* About this task
Present an exact copy of each line below.

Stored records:
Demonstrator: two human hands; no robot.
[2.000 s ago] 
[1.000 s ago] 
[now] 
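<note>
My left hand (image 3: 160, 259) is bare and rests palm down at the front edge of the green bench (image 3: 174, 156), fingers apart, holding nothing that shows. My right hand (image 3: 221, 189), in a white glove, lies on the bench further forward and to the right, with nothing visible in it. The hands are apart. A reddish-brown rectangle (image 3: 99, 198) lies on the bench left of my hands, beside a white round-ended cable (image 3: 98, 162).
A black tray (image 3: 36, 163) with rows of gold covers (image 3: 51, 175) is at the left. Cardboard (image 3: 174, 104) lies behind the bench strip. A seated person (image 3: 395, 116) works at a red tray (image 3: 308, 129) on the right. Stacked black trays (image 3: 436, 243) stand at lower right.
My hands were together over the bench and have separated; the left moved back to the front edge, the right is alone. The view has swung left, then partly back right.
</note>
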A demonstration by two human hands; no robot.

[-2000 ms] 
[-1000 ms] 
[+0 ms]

* Response for this exercise
Demonstrator: two human hands; no robot.
[2.000 s ago] 
[1.000 s ago] 
[now] 
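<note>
My left hand (image 3: 160, 259) is bare and rests palm down at the front edge of the green bench (image 3: 174, 156), fingers apart, holding nothing that shows. My right hand (image 3: 221, 189), in a white glove, lies on the bench further forward and to the right, with nothing visible in it. The hands are apart. A reddish-brown rectangle (image 3: 99, 198) lies on the bench left of my hands, beside a white round-ended cable (image 3: 98, 162).
A black tray (image 3: 36, 163) with rows of gold covers (image 3: 51, 175) is at the left. Cardboard (image 3: 174, 104) lies behind the bench strip. A seated person (image 3: 395, 116) works at a red tray (image 3: 308, 129) on the right. Stacked black trays (image 3: 436, 243) stand at lower right.
My hands were together over the bench and have separated; the left moved back to the front edge, the right is alone. The view has swung left, then partly back right.
</note>
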A demonstration by two human hands; no robot.

[-2000 ms] 
[-1000 ms] 
[+0 ms]

The work on this exercise is complete.